In 2001, Suárez was in a relationship with Gael García Bernal, and the two were still being linked after starring in 2002's Fidel together. She then dated actor Osvaldo de León between 2009 and 2010. With de León, Suárez has a son, Teo. He was born in April 2010, and his godfather is Caro.

Suárez met de León in 2009, and they began improvising flirtatious lines when starring together in the play Othello before starting a relationship. They split in August 2010, shortly after their son was born. Suárez retained custody of Teo and, in 2015, took out a restraining order against de León on behalf of the child, claiming that he had been both physically and psychologically violent to Teo and was not making child support payments. De León refuted the allegations, though the order was ruled in Suárez's favor. In November 2019, de León spoke about their relationship for the first time since the order, saying that "everything is fine" between the pair, though his other children have not met Teo.

==Awards and honors==
Suárez has twice been nominated for the Ariel Award. She received a nomination for an International Emmy in the Best Performance by an Actress category in 2009, for her role of La Bambi in the TV series Capadocia; she became the first native Spanish speaker and first Mexican to be nominated for this award. In 2013, she won the Best Actress award at the Guadalajara International Film Festival for her role in Tercera llamada. In 2004 and 2005 she was nominated for the Mexican MTV Movie Award, for roles in Sin ton ni sonia and Puños Rosas.

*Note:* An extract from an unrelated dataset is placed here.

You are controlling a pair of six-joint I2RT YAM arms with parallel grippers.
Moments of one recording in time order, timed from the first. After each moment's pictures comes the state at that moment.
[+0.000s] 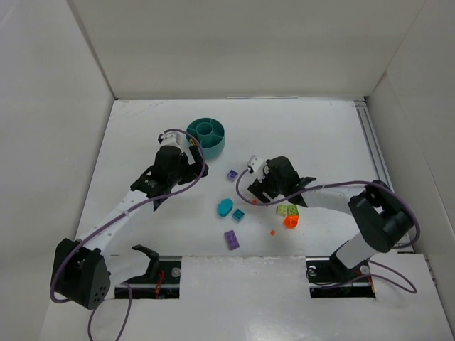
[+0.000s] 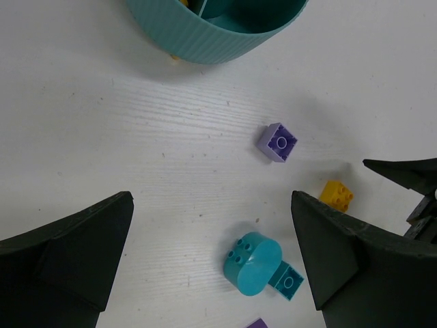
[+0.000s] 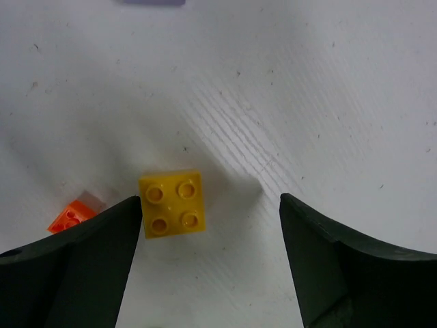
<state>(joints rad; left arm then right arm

In 2018, Suárez became the first woman to receive the Premio Cuervo Tradicional, Mexico's lifetime achievement award in film and television. That same year, she received the Bazaar Actitud 43/Actitud Expresiva award, a lifetime achievement award in Spain that was presented to her by Maura, and the Mexican National Theatre lifetime achievement award. This was presented to her during a performance of A Doll's House, Part 2, where she played the lead. In November 2012, Suárez and García Bernal were named "distinguished guests" of the city of Morelia, the location of the Morelia International Film Festival, one of Mexico's largest film festivals, for their contributions to cinema.

In 2019, Suárez co-hosted the 6th Platino Awards, where she also won for playing Paulina de la Mora in The House of Flowers, in the Best Actress (TV) category. She won this again for the same role in 2020.

== Filmography and theater ==

Suárez has had over 60 film and television roles, and over 30 theatrical ones, with over 20 combined awards and nominations for her performances.